### WORK TO BE COMPLETED
Give back the entire listing verbatim.

>>

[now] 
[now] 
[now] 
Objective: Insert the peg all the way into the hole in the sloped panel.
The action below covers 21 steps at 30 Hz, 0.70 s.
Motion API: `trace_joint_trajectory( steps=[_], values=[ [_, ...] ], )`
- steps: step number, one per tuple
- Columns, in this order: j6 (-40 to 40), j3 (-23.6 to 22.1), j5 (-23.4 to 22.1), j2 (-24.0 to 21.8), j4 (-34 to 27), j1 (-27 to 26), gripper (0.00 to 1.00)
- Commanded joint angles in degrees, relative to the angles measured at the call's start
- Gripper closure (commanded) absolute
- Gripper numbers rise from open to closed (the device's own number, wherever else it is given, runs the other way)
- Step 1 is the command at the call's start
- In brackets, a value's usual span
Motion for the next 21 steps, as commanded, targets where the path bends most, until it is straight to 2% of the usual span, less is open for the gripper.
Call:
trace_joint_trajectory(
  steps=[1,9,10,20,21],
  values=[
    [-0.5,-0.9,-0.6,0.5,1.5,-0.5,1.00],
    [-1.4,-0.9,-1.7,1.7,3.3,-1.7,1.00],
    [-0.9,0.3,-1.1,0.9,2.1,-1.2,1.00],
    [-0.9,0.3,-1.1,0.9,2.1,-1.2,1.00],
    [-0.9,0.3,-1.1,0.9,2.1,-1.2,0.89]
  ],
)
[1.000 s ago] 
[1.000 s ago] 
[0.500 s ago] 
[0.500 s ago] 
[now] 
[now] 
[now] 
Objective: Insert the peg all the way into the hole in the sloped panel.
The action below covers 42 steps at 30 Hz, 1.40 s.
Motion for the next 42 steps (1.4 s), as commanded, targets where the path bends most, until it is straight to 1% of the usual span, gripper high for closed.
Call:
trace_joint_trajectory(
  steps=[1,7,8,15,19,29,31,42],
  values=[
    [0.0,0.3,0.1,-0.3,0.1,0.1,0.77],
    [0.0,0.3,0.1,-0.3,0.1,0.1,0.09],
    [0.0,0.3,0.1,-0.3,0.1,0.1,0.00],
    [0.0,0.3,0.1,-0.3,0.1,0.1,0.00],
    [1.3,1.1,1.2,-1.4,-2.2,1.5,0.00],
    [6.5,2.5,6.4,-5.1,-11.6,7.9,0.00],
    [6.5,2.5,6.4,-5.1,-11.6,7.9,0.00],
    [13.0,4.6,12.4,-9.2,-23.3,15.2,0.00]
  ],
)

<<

### OUTPUT
[now] 
[now] 
[now] 
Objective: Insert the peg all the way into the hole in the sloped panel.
The action below covers 21 steps at 30 Hz, 0.70 s.
Motion API: `trace_joint_trajectory( steps=[_], values=[ [_, ...] ], )`
- steps: step number, one per tuple
- Columns, in this order: j6 (-40 to 40), j3 (-23.6 to 22.1), j5 (-23.4 to 22.1), j2 (-24.0 to 21.8), j4 (-34 to 27), j1 (-27 to 26), gripper (0.00 to 1.00)
- Commanded joint angles in degrees, relative to the angles measured at the call's start
- Gripper closure (commanded) absolute
- Gripper numbers rise from open to closed (the device's own number, wherever else it is given, runs the other way)
- Step 1 is the command at the call's start
- In brackets, a value's usual span
Motion for the next 21 steps, as commanded, targets where the path bends most, until it is straight to 2% of the usual span, less is open for the gripper.
Call:
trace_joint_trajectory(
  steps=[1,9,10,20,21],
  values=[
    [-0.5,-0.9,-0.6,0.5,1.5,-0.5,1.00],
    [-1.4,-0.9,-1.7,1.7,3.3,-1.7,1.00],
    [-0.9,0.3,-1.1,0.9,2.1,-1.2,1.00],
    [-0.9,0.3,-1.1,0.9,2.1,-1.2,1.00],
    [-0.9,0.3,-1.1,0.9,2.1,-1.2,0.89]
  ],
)
[1.000 s ago] 
[1.000 s ago] 
[0.500 s ago] 
[0.500 s ago] 
[now] 
[now] 
[now] 
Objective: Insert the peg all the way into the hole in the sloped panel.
The action below covers 42 steps at 30 Hz, 1.40 s.
Motion for the next 42 steps (1.4 s), as commanded, targets where the path bends most, until it is straight to 1% of the usual span, gripper high for closed.
Call:
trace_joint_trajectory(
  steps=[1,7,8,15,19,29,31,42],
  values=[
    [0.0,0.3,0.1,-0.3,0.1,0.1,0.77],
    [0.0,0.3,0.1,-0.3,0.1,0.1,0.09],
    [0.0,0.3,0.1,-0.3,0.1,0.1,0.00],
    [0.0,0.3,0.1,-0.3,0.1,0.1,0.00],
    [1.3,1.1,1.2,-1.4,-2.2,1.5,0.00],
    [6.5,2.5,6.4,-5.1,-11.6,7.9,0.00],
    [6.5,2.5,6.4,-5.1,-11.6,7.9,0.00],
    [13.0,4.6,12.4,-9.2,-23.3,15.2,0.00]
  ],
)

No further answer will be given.